Alpha-1,3-mannosyl-glycoprotein 4-beta-N-acetylglucosaminyltransferase A is a type II membrane protein and an enzyme – particularly a glycosyltransferase – that, in addition to the related isoenzyme B (MGAT4B), takes part in the transfer of N-acetylglucosamine (GlcNAc) to the core mannose residues of N-linked glycans in Golgi apparatus. Therefore, it is essential for the formation of tri- and tetra-antennary sugar chains.

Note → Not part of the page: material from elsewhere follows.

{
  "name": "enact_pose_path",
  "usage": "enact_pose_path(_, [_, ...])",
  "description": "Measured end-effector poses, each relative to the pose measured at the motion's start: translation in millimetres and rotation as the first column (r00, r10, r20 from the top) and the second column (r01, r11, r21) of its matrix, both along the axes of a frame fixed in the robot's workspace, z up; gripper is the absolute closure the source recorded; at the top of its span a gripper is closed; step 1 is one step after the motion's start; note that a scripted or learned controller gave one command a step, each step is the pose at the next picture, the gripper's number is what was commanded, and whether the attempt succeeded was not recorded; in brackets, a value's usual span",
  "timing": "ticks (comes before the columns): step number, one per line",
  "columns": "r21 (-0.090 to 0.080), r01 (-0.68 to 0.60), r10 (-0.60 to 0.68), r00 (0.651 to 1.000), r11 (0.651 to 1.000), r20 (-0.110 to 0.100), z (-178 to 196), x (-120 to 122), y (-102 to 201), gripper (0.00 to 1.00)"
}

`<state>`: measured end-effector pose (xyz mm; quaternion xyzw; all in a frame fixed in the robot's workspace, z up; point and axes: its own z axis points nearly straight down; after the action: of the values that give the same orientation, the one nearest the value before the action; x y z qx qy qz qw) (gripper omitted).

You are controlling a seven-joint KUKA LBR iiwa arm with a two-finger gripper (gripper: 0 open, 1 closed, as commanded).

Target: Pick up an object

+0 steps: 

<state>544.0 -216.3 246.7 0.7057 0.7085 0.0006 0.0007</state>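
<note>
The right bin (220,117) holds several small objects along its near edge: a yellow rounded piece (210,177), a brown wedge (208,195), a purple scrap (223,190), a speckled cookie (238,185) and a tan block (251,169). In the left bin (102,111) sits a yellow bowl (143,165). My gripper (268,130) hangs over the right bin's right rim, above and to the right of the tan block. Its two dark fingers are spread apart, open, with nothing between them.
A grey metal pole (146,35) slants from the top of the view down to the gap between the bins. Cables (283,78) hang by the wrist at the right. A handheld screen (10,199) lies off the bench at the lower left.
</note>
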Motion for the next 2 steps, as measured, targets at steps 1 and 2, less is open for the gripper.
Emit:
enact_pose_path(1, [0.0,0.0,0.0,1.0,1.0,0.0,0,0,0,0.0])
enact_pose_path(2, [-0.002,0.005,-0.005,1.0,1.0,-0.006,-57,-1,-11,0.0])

Furthermore, it is involved in glucose transport by mediating SLC2A2/GLUT2 glycosylation with controlling cell-surface expression of SLC2A2 in pancreatic beta cells  and, as it is suggested, in regulating the availability of serum glycoproteins, oncogenesis, and differentiation.

Cloning and expression 

In humans the enzyme is encoded by the MGAT4A gene. The related cDNA was first isolated by Yoshida and others. Equipped with three potential N-glycosylation sites and a length of 535 amino acids the structure of the MGAT4A gene product is similar to other known Golgi glycosyltransferases. The amino acid sequence of humans and of bovines are identical to 95%. Up to now MGAT4A was found in all human tissues and cell lines tested, whether they are normal tissues or cancer cell lines. The expression levels of MGAT4A relative to one another are similar among all tissues, but the expression levels of the correlating mRNA are quite different: Of the normal tissues, spleen, thymus, peripheral blood leukocyte, lymph node, prostate, pancreas, and small intestine showed the highest mRNA level; of the cancer cell lines the promyelocytic leukemia cell line HL-60 and the lymphoblastic leukemia cell line MOLT-4 exhibited the highest expression.

Animal studies 

It has been proposed that the MGAT4A isoenzyme acts as a toggle for developing of type 2 diabetes. Mice that lack MGAT4A are hyperglycemic and hypoinsulinemic and have impaired glucose tolerance. Moreover, MGAT4A normally protects mice from developing diabetes but is suppressed by high-fat diet. If this mechanism also operates in human islets, MGAT4A may represent a link between type 2 diabetes and high-fat diet.